Start of Collected data

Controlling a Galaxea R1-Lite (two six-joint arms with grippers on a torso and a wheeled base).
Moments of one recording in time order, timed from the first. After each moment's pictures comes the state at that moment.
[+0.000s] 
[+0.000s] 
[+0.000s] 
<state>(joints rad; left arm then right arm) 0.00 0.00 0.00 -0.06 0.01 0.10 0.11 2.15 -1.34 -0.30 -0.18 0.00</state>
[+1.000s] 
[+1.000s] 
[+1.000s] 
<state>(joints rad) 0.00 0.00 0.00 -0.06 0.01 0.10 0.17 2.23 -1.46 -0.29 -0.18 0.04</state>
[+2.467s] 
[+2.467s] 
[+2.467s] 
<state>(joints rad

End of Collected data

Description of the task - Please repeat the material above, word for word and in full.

Result of the exercise -
Controlling a Galaxea R1-Lite (two six-joint arms with grippers on a torso and a wheeled base).
Moments of one recording in time order, timed from the first. After each moment's pictures comes the state at that moment.
[+0.000s] 
[+0.000s] 
[+0.000s] 
<state>(joints rad; left arm then right arm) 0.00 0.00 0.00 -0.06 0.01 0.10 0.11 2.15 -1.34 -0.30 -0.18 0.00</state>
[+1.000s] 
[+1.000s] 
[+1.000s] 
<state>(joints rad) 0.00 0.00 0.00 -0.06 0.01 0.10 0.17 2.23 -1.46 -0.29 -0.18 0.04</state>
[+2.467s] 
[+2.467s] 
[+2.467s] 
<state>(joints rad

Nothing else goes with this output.